*DESCRIPTION OF THE TASK*. Please quote exactly the opening lines of the data, from the first line to the one where "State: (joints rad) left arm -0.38" appears.

*MATERIAL FOR THIS EXERCISE*.
# # # # #

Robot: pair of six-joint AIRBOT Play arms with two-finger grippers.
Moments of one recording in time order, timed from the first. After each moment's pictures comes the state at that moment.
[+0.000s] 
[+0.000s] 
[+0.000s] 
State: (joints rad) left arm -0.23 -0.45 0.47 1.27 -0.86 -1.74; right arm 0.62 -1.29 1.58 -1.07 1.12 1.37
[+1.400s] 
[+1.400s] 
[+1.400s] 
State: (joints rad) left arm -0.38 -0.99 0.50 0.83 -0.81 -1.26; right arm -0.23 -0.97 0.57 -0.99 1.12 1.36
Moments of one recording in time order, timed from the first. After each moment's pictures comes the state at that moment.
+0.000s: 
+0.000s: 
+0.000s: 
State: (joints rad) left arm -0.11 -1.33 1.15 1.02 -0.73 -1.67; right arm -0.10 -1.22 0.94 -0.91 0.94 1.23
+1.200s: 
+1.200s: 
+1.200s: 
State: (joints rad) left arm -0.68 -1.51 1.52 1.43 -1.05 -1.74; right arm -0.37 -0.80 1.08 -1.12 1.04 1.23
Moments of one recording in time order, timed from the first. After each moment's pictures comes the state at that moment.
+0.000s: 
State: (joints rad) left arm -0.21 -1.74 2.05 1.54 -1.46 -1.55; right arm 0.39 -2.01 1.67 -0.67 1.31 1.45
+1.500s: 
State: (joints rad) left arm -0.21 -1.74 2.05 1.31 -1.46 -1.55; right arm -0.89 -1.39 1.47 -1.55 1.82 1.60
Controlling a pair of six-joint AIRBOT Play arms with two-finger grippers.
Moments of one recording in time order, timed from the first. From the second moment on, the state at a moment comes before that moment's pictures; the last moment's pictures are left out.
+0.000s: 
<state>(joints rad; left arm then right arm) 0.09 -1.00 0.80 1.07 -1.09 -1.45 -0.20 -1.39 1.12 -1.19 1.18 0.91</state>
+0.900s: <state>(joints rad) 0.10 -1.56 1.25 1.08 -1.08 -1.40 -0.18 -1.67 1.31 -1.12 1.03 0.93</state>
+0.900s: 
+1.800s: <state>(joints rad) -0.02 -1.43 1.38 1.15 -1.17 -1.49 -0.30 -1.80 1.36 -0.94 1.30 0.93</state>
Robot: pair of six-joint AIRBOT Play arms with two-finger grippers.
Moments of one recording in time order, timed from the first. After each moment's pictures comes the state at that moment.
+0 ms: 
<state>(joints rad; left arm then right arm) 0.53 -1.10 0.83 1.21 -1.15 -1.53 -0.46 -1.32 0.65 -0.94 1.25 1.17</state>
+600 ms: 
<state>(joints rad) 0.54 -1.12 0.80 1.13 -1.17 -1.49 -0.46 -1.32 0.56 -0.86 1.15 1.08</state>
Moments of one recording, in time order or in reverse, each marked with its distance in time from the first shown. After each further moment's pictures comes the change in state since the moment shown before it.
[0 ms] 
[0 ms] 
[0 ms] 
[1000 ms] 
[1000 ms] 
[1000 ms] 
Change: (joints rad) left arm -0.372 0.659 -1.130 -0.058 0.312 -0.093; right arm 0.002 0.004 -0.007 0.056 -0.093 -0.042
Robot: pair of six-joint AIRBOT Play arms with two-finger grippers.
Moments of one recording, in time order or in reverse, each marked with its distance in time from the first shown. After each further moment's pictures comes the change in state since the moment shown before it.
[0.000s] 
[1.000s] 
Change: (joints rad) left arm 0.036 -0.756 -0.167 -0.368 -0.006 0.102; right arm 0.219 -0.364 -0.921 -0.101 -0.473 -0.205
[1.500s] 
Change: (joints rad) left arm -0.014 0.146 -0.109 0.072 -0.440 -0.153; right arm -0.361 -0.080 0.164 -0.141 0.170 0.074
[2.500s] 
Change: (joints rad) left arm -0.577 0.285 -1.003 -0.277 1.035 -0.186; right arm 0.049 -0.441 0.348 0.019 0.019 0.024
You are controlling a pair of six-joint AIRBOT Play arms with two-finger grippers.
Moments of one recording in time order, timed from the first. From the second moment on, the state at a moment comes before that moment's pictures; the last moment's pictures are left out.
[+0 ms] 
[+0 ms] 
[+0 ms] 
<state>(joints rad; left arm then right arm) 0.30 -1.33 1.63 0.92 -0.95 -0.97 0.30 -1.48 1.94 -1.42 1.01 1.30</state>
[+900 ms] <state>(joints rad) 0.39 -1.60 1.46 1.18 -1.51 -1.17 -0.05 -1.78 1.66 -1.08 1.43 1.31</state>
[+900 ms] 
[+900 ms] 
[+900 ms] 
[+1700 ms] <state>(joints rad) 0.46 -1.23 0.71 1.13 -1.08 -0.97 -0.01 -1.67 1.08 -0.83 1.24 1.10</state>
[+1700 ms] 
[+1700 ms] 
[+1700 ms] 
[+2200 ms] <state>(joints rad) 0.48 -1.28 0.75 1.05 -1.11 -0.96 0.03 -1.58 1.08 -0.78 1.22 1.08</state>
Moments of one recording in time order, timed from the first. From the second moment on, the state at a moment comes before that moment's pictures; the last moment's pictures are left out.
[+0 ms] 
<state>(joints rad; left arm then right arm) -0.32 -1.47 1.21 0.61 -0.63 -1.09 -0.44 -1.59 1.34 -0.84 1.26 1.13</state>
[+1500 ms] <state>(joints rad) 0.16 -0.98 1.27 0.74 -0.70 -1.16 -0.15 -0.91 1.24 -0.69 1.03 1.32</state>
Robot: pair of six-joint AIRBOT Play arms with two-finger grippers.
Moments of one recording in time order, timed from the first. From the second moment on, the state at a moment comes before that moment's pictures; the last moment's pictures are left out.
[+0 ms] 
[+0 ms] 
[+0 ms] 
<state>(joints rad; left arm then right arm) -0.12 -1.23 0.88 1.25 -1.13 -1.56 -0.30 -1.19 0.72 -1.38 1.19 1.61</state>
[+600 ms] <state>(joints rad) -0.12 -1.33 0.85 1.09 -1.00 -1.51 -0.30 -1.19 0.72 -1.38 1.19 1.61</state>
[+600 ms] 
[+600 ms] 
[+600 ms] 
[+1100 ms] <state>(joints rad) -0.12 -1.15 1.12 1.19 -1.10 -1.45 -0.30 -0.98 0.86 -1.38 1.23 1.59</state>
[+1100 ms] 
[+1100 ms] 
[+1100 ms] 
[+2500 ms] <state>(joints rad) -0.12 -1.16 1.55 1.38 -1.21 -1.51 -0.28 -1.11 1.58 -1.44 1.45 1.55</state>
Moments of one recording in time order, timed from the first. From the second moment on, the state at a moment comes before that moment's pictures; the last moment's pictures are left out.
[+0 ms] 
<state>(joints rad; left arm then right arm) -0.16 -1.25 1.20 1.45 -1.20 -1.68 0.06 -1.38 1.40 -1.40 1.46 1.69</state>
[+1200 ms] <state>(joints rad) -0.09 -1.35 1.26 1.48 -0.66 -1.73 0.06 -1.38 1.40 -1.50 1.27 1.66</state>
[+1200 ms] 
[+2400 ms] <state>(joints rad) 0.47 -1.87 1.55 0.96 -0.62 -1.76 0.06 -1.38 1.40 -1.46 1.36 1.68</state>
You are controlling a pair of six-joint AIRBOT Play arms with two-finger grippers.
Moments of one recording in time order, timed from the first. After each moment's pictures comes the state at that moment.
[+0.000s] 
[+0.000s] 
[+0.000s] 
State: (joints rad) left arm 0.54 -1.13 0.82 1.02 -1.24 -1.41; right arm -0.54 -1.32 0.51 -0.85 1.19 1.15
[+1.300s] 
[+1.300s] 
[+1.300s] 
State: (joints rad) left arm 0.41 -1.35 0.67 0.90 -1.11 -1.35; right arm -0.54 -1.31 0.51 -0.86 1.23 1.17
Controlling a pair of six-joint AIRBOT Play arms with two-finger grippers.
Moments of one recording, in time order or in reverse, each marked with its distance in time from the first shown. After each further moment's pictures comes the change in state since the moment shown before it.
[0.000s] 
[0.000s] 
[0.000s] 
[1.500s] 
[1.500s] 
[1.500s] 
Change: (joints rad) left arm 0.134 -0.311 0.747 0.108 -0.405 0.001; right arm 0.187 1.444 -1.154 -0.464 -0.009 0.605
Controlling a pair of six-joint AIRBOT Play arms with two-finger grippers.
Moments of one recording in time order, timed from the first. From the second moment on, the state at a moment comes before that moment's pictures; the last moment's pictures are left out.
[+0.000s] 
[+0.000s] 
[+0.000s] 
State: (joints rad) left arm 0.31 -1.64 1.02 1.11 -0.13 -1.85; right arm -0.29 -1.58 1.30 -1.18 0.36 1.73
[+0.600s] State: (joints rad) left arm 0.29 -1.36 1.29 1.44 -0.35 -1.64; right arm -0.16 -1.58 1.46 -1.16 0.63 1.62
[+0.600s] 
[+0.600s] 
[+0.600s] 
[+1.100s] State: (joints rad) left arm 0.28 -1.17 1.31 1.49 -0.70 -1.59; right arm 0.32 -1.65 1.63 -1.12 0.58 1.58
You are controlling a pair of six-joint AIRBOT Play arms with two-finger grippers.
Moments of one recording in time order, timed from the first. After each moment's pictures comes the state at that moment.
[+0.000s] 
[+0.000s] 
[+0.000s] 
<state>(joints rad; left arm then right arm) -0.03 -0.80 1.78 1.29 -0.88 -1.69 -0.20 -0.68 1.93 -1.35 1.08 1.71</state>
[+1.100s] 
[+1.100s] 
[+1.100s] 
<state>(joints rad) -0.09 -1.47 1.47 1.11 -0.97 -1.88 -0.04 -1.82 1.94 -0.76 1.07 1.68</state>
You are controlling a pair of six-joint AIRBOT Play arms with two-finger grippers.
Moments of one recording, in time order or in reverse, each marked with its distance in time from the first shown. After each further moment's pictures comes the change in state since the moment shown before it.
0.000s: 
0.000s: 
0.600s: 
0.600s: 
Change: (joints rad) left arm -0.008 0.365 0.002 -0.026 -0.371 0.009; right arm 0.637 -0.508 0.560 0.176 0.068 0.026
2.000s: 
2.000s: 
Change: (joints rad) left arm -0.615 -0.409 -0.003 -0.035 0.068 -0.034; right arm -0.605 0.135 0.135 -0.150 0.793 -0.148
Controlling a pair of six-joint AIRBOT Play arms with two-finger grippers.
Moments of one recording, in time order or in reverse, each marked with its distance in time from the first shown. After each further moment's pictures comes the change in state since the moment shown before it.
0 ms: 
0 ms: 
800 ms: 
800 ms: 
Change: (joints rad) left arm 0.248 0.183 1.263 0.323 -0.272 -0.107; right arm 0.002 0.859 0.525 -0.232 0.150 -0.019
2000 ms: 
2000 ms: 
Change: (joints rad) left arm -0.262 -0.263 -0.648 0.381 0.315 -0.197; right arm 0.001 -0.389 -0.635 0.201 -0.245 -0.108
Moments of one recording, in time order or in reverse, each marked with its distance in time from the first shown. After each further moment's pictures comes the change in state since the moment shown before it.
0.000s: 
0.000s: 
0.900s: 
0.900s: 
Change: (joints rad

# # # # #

*ANSWER TO THE PROBLEM*.
Robot: pair of six-joint AIRBOT Play arms with two-finger grippers.
Moments of one recording in time order, timed from the first. After each moment's pictures comes the state at that moment.
[+0.000s] 
[+0.000s] 
[+0.000s] 
State: (joints rad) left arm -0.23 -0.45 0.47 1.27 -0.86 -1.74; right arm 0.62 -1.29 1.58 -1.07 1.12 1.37
[+1.400s] 
[+1.400s] 
[+1.400s] 
State: (joints rad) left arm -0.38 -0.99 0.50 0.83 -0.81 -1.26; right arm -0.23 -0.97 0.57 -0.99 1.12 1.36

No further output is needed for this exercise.